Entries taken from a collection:
-------------------------
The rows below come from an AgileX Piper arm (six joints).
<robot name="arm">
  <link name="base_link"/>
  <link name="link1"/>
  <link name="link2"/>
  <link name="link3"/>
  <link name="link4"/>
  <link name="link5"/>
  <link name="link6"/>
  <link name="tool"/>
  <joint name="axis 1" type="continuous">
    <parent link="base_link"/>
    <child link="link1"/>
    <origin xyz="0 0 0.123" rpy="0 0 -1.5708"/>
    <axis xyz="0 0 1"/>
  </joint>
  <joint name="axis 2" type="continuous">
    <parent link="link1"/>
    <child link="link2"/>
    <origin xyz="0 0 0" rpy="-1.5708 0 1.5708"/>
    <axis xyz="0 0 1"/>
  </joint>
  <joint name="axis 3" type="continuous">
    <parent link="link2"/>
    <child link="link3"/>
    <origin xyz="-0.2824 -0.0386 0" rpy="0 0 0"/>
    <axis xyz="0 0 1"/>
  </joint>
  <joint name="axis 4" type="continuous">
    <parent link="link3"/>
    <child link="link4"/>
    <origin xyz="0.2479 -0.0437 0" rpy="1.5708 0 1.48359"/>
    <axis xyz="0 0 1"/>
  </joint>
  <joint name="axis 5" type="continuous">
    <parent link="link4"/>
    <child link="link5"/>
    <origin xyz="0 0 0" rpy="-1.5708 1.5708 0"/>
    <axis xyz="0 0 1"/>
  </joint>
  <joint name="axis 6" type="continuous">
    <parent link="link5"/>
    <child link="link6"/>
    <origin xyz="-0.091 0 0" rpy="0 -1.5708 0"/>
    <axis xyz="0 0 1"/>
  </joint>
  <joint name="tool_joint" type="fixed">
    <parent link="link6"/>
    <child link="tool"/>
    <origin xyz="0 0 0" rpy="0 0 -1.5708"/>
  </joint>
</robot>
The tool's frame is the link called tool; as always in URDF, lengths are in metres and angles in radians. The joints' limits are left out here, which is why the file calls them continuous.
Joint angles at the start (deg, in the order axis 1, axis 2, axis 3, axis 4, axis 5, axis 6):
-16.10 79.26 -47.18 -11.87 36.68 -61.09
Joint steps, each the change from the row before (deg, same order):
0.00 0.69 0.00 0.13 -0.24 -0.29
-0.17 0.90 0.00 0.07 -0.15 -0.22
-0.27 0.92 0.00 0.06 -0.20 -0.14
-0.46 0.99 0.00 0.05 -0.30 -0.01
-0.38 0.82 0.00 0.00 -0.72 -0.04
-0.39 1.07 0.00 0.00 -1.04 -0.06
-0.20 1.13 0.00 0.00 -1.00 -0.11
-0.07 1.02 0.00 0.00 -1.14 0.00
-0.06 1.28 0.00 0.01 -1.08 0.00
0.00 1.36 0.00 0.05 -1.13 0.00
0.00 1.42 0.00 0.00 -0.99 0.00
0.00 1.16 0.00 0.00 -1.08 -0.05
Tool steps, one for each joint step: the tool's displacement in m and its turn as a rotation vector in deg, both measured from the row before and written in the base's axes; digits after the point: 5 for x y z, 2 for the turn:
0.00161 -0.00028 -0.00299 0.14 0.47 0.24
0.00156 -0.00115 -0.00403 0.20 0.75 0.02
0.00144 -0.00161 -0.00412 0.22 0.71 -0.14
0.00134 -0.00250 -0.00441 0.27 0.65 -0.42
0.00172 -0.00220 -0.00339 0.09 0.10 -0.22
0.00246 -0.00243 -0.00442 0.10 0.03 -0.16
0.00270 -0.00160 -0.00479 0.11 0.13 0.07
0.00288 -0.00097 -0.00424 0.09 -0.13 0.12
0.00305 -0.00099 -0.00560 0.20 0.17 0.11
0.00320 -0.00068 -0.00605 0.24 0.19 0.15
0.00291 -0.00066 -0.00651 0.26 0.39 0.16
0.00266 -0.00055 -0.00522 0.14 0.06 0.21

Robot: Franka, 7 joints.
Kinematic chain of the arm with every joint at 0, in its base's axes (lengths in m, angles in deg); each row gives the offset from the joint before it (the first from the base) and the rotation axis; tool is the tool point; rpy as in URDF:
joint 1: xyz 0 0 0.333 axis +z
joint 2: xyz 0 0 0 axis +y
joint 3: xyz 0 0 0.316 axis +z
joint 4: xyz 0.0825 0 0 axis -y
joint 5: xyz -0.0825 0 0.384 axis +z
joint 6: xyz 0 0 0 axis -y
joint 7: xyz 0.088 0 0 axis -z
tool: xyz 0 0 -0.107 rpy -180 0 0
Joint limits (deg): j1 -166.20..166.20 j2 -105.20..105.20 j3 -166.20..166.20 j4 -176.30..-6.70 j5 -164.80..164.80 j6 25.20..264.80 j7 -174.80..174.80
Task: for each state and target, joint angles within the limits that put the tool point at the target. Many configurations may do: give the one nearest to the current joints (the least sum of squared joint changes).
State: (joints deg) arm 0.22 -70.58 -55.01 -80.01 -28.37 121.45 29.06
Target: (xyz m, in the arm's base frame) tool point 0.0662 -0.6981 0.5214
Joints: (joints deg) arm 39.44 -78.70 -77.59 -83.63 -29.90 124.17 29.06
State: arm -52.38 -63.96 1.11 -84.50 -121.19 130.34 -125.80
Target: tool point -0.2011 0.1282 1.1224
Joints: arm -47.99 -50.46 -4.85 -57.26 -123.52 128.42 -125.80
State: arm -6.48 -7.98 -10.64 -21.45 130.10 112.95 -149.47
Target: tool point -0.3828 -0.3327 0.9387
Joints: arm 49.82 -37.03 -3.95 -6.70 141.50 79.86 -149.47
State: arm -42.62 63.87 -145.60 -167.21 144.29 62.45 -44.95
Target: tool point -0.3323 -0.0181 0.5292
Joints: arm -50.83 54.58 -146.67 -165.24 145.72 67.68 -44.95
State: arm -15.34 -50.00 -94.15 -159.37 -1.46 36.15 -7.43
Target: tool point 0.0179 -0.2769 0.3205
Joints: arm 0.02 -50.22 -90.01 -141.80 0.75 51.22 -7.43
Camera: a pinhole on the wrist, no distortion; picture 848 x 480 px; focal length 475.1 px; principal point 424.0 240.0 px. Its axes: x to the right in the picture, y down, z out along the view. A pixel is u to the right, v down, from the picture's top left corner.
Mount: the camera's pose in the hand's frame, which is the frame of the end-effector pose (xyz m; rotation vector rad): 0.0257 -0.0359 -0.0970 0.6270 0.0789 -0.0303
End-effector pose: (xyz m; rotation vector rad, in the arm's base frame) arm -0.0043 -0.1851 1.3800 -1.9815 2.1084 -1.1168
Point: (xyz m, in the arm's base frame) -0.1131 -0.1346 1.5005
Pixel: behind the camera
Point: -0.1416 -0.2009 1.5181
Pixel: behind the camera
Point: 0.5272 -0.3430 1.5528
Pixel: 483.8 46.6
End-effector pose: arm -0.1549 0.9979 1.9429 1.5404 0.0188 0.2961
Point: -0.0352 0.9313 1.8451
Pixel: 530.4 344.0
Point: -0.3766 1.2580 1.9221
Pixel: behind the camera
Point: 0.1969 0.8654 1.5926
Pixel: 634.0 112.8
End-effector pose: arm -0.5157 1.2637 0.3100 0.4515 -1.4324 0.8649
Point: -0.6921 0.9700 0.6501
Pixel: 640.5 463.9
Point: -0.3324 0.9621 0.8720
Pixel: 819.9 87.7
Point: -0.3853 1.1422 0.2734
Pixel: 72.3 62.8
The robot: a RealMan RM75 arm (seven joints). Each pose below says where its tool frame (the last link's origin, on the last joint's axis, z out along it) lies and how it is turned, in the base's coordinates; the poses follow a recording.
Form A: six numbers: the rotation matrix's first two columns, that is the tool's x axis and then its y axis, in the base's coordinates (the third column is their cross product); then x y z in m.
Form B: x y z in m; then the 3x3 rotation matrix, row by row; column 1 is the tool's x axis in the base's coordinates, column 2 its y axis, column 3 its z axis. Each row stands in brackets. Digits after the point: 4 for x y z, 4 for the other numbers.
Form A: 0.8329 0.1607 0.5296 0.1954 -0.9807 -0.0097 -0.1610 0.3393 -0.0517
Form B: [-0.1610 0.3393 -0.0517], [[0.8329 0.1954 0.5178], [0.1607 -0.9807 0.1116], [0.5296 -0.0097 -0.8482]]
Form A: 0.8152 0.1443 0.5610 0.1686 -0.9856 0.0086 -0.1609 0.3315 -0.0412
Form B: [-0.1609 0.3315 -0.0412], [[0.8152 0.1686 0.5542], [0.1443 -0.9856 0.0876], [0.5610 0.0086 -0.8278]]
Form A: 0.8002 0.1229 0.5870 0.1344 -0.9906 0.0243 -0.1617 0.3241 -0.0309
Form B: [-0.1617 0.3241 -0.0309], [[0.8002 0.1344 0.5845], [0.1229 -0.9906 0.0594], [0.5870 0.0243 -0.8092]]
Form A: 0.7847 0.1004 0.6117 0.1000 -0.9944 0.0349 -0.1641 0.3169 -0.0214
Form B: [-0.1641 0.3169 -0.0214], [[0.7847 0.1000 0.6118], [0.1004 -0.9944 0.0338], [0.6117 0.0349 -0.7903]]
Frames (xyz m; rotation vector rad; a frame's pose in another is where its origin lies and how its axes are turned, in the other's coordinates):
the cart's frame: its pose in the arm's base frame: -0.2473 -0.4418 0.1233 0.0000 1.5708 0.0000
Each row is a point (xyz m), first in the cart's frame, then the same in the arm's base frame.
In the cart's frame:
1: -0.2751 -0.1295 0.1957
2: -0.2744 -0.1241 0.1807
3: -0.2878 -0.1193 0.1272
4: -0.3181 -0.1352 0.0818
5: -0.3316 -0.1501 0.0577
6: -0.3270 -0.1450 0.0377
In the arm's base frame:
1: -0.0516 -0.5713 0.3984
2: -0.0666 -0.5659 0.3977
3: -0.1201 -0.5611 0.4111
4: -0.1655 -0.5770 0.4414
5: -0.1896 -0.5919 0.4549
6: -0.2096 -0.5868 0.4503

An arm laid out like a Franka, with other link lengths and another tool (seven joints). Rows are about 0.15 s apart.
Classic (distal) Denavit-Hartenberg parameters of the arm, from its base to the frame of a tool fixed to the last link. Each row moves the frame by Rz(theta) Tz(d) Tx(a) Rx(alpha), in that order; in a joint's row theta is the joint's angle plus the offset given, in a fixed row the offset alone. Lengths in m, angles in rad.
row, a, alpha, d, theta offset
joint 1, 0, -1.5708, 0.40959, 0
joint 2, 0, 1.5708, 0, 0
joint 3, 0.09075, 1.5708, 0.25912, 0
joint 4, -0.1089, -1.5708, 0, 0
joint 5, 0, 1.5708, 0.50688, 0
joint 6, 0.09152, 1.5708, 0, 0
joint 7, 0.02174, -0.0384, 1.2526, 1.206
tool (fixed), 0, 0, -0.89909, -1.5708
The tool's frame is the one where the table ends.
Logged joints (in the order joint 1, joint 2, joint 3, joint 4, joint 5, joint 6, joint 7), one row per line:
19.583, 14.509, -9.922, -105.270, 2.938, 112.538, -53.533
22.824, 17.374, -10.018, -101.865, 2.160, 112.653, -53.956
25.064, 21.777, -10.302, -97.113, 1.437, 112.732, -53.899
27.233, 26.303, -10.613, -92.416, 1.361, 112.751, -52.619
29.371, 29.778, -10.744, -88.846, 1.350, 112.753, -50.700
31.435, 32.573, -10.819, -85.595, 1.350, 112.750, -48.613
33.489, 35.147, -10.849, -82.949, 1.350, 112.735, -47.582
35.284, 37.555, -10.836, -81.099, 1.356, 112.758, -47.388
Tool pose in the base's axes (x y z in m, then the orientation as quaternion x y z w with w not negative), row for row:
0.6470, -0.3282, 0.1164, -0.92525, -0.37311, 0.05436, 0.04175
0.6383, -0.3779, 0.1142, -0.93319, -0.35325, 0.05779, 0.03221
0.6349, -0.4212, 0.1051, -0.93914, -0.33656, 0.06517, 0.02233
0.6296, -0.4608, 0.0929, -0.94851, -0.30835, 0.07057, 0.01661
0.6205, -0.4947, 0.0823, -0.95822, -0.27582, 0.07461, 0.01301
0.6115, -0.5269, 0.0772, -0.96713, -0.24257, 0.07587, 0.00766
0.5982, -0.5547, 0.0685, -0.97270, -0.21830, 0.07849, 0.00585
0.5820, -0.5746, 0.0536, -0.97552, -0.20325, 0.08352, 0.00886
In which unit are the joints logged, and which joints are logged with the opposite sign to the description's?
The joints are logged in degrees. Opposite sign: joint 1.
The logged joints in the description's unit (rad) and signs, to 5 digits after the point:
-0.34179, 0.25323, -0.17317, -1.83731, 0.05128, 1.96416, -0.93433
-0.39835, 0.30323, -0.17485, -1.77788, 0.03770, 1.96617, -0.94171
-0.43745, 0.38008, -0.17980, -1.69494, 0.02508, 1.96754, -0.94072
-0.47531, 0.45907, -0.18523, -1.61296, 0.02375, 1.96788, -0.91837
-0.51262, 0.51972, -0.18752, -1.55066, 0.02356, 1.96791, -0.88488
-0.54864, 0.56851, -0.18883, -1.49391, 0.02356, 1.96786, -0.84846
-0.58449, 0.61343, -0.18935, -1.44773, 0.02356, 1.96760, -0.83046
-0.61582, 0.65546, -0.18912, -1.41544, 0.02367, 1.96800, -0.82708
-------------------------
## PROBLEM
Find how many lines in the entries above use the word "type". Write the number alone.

## OUTPUT
7